Charlotte left. I went out into the gallery about five minutes later. The crowd of people had thinned out considerably. I looked about for Jessica. She’d climbed out of Marianne’s arms and had captured the attention of a young woman in a smart emerald dress. The woman had crouched down to her level, and Jessica was carefully explaining something to her. Then the woman laughed, and Jessica giggled as well. The strange terror had gone from her face.

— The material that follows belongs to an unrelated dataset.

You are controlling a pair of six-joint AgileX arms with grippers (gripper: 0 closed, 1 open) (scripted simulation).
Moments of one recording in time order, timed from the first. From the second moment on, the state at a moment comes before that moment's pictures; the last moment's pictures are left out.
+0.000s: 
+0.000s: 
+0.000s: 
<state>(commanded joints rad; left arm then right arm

We ended up taking a cab home around eleven, since we were both too drunk to drive – although I might have driven anyway, if we hadn’t had Jessica with us. Marianne was flushed with excitement, because the evening had gone really well and she’d sold nine paintings, which is the most she’s ever sold. In the cab, I surprised myself by saying: ‘Who was that guy you were talking to? The middle-aged looking guy. You talked to him for ages.’ I hadn’t realised I was so annoyed by that. ‘Oh him,’ she said, ‘I think he’s a don or a professor or something. He’s just moved to London.’ I said: ‘He certainly seemed very interested in you. I saw him rub against you in a pretty indiscreet way.’ Marianne replied: ‘Really? I don’t think so. He’s more the gentleman type.’ I couldn’t think of anything else to say on the matter, so I let it drop. Marianne hadn’t seemed to notice my annoyance; her exuberance bubbled over into a stream of talk and gossip.
We got home and while I was putting Jessica to bed, Marianne poured herself a glass of wine, although she was pretty drunk already. She got some cheese and salad stuff out of the fridge for us as well, because we hadn’t had dinner but it was too late to cook now. Then when we’d finished eating, she took off all her clothes and started wandering about the house with her glass of wine, vaguely tidying up, reading bits of newspaper or letters that were lying about, readying herself for bed, taking make-up off, humming, all at the same time. She quite often goes through this routine when she’s drunk. I watched her as she wandered about. I found her beautiful and told her so. She smiled with pleasure and went into the bedroom, while I turned on the TV and watched mindless pop videos. I could hear Jessica talking in her sleep but she seemed quite calm, for a change – lately she’s been assailed by a dream monster most nights. Then finally I went to bed. Marianne was awake and started massaging my back. She was still drunk and excited by the evening’s success and wanted to make love. But I didn’t feel like it for some reason. Jarawa and Jessica’s dead lady kept wandering in and out of my thoughts, which were gradually, seamlessly metamorphosing into dreams.